- DESCRIPTION OF THE TASK
Please reproduce the data in its entirety, word for word.

- DATA BELOW
= Beginning of Section =

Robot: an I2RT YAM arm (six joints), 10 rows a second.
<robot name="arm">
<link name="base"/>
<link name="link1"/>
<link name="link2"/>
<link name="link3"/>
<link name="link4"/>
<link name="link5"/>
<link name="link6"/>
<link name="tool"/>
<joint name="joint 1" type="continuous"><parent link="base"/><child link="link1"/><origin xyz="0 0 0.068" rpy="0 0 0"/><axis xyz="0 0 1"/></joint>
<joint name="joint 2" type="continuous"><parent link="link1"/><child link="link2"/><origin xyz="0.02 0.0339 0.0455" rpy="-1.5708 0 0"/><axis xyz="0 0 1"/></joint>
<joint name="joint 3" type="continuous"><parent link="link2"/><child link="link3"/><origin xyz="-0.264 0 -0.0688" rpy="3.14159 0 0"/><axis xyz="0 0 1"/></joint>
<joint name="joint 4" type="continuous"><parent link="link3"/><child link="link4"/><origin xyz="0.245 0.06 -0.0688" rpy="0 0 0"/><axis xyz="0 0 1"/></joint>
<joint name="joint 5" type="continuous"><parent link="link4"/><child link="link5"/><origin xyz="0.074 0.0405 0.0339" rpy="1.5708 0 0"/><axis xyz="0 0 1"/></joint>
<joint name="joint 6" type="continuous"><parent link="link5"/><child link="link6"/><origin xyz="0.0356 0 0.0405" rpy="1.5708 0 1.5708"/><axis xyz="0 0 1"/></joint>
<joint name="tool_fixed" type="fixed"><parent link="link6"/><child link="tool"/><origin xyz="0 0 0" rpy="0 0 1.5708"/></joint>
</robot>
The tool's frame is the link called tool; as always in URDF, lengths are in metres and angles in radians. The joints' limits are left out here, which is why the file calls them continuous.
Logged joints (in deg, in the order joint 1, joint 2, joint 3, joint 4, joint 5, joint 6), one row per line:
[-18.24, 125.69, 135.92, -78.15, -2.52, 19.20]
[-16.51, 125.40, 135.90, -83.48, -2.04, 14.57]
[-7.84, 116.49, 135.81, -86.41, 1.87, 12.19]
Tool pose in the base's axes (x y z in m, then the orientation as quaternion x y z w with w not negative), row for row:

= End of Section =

- EXERCISE OUTPUT
Robot: an I2RT YAM arm (six joints), 10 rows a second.
<robot name="arm">
<link name="base"/>
<link name="link1"/>
<link name="link2"/>
<link name="link3"/>
<link name="link4"/>
<link name="link5"/>
<link name="link6"/>
<link name="tool"/>
<joint name="joint 1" type="continuous"><parent link="base"/><child link="link1"/><origin xyz="0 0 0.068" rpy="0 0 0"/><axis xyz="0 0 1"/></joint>
<joint name="joint 2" type="continuous"><parent link="link1"/><child link="link2"/><origin xyz="0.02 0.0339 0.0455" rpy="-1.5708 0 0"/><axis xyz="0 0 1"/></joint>
<joint name="joint 3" type="continuous"><parent link="link2"/><child link="link3"/><origin xyz="-0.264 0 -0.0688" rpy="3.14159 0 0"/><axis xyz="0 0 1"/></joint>
<joint name="joint 4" type="continuous"><parent link="link3"/><child link="link4"/><origin xyz="0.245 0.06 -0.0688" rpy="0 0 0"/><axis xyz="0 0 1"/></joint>
<joint name="joint 5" type="continuous"><parent link="link4"/><child link="link5"/><origin xyz="0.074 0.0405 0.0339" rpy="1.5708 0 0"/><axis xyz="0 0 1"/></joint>
<joint name="joint 6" type="continuous"><parent link="link5"/><child link="link6"/><origin xyz="0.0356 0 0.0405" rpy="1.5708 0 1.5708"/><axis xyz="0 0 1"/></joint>
<joint name="tool_fixed" type="fixed"><parent link="link6"/><child link="tool"/><origin xyz="0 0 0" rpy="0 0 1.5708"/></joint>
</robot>
The tool's frame is the link called tool; as always in URDF, lengths are in metres and angles in radians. The joints' limits are left out here, which is why the file calls them continuous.
Logged joints (in deg, in the order joint 1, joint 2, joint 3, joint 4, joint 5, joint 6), one row per line:
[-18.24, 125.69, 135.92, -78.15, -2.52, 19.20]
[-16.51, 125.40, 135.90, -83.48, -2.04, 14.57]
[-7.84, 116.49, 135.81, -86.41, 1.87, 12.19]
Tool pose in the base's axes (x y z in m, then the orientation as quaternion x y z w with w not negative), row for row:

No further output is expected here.